Le système de responsabilité des ménages contribue également à réduire le coût de l’emploi aux TVEs. Les agriculteurs qui travaillaient dans les TVEs gardaient toujours leurs terres allouées, ces terres servaient d’une sorte d’assurance sociale pour eux. Quand la conjoncture n’était pas bonne, les TVEs pouvaient licencier ces employés en les renvoyant dans la production agricole, et les réemployer quand la conjoncture changeait de nouveau, ce qui donne une grande flexibilité aux TVEs dans l’emploi et dans la production en fonction de la demande du marché. Les coûts de l’emploi étaient moins élevés par rapport aux entreprises urbaines qui devraient payer la sécurité sociale de ses employés (Wang et Fan, 2000).

En outre que la main-d’oeuvre, les TVEs ont bénéficié des avantages au niveau de l’obtention des autres facteurs : la terre et le capital. Jusqu’à 1985, les TVEs pouvaient utiliser gratuitement ou à bas prix les terres des villages, dont le propriétaire est aussi la collectivité rurale. Au moins jusqu’au début des années 1990, les TVEs soutenues par les gouvernements locaux avaient un accès facile aux crédits des banques et les organisations financières officielles (Li, 2003). Le seuil d’entrée des TVEs était ainsi relativement bas. Par ailleurs, d’autres politiques préférentiels ont été accordées aux TVEs afin d’encourager leur développement, telles que les exemptions ou les réductions d’impôts (Aubert, 1996).

La structure de production déséquilibrée des entreprises urbaines représentait une autre opportunité aux TVEs.

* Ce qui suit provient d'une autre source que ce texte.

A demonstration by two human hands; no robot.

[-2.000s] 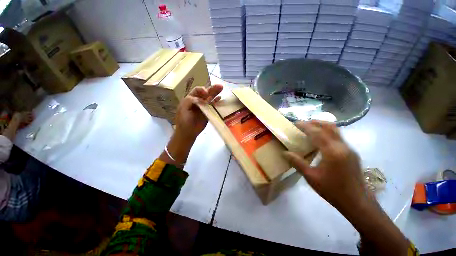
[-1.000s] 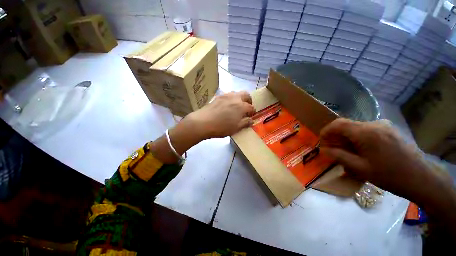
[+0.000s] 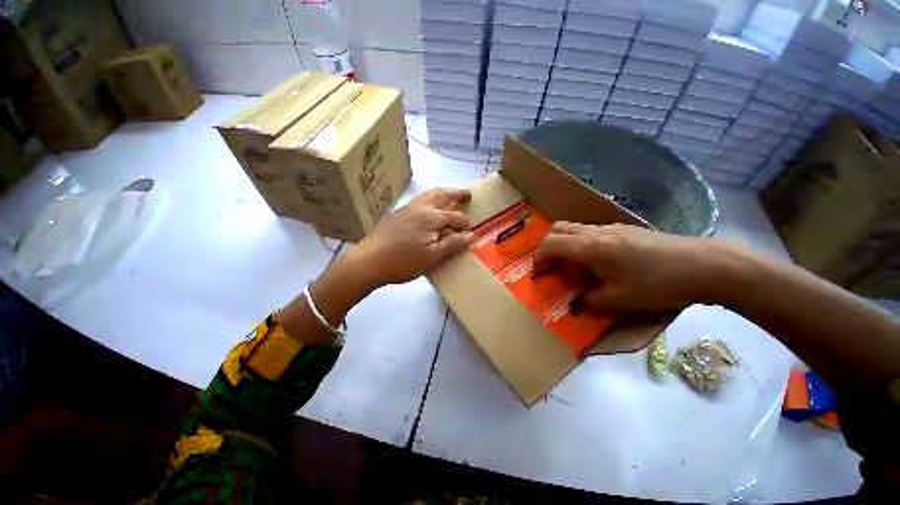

Les politiques du biais industriel avant les réformes ont conduit à une économie de pénurie caractérisée par le manque extrême de produits de consommation. Il existait donc un marché des biens de consommation immense au début des réformes. L’avantage comparatif des TVEs résidait dans le coût moins élevé du travail, ce qui correspondait parfaitement à la caractéristique d’intensivité en travail des produits manqués. De plus, l’augmentation du revenu rural induite par les activités non-agricoles des agriculteurs a accru elle-même la demande sur les marchés ruraux.

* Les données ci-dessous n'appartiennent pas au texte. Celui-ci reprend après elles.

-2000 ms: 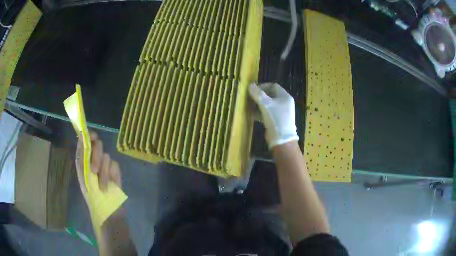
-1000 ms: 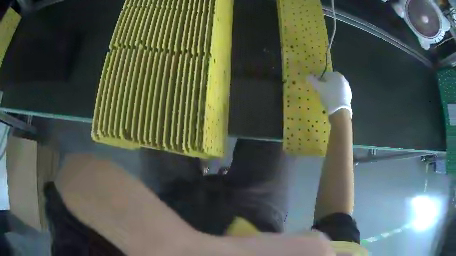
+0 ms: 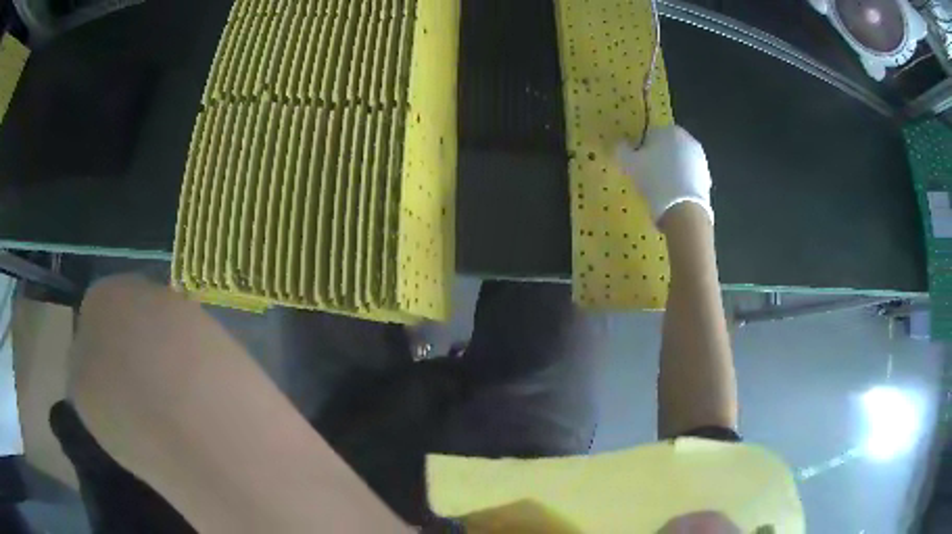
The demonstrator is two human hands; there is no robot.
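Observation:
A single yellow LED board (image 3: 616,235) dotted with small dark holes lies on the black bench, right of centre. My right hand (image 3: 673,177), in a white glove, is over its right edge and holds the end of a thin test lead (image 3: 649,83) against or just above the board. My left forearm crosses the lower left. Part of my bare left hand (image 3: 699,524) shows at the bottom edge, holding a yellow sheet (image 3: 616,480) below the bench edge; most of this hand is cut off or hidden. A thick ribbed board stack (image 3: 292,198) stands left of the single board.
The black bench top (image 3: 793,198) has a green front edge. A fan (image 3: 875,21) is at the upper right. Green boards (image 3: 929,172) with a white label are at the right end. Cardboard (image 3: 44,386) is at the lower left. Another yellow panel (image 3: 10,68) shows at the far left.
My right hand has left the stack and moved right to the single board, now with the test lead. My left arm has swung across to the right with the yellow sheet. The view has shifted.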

Forme d’organisation interne

Les auteurs soulignent que la forme d’organisation interne des TVEs constitue une adaptation à la fois souple et efficace au contexte institutionnel transitoire, et la propriété collective des TVEs fonctionne mieux que la propriété privée ou étatique orthodoxe. Par rapport aux entreprises étatiques, les TVEs étaient soumises aux contraintes budgétaires plus dures, et impliquaient plus d’incitation. Il est montré que la productivité totale des facteurs des TVEs s’est accrue significativement plus vite que les entreprises d’Etat dans les années 1980 (Jefferson, 1993 ; Putterman, 1997). Bien que la plupart des entreprises rurales étaient de propriété collective, leurs activités ne faisaient pas l’objet des plans centralisés de l’Etat. De sorte qu’elles devaient obtenir des matières premières et l’énergie en dehors des circuits officiels de l’allocation planifiée, et vendre leurs produits au prix du marché. Face à la concurrence du marché, les TVEs utilisaient de manière efficiente les ressources qu’elles possédaient. Par ailleurs, dans la première phase des réformes, le développement des TVEs est préférable à une privatisation massive, car cette dernière impliquerait des problèmes difficiles et compliqués au niveau de l’administration et de la

gestion, et les droits de propriété privés étaient moins protégés par la loi à l’époque (Naughton, 1994, Che et Qian, 1998b).